[Excerpted records — start]

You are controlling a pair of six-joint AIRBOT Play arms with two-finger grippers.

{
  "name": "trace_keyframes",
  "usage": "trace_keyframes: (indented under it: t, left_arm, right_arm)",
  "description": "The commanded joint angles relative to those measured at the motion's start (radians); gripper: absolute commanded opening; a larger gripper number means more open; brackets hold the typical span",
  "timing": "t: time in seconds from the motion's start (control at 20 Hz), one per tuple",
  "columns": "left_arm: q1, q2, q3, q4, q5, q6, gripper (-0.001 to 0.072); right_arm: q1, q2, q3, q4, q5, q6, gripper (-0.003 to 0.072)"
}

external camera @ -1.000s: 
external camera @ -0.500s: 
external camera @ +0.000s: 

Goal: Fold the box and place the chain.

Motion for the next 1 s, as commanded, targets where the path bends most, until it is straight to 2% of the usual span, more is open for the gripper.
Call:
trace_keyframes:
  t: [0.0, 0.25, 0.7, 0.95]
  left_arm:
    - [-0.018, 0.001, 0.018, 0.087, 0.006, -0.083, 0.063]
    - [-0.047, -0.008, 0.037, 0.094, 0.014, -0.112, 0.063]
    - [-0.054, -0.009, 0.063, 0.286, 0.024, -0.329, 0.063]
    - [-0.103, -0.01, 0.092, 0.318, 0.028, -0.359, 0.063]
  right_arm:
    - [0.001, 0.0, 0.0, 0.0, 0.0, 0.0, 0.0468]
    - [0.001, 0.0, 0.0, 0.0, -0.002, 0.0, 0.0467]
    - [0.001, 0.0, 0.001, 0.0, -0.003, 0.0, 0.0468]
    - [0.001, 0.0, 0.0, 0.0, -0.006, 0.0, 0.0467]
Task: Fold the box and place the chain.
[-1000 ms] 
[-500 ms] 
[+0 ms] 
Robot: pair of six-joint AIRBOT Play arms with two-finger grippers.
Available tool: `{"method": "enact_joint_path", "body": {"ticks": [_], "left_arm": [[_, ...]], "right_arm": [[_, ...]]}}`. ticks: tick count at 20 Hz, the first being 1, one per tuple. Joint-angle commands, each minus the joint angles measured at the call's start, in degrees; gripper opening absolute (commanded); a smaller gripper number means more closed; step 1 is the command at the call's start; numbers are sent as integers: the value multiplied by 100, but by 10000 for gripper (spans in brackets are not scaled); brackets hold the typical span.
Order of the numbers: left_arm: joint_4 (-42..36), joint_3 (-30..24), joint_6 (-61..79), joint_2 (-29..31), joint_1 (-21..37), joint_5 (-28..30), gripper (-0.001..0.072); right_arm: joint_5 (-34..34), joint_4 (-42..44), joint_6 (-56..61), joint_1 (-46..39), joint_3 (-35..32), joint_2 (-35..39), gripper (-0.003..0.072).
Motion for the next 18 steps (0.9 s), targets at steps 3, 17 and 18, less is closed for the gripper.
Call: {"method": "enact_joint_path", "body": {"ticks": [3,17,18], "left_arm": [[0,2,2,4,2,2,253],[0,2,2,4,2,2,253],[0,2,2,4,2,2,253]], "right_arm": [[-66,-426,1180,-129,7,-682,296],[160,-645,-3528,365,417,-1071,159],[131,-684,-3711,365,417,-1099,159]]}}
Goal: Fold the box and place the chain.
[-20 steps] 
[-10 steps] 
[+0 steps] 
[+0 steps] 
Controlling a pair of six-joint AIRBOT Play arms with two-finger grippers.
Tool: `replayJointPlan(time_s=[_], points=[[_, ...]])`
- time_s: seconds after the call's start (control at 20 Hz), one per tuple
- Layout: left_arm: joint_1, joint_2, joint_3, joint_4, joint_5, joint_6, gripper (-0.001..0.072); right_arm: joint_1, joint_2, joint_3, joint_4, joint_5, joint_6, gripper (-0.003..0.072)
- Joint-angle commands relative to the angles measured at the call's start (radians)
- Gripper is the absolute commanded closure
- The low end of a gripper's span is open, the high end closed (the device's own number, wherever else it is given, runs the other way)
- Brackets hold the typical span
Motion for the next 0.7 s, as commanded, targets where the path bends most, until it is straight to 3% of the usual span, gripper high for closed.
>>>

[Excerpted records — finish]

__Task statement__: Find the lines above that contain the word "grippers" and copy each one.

__Result of the exercise__:
You are controlling a pair of six-joint AIRBOT Play arms with two-finger grippers.
Robot: pair of six-joint AIRBOT Play arms with two-finger grippers.
Controlling a pair of six-joint AIRBOT Play arms with two-finger grippers.

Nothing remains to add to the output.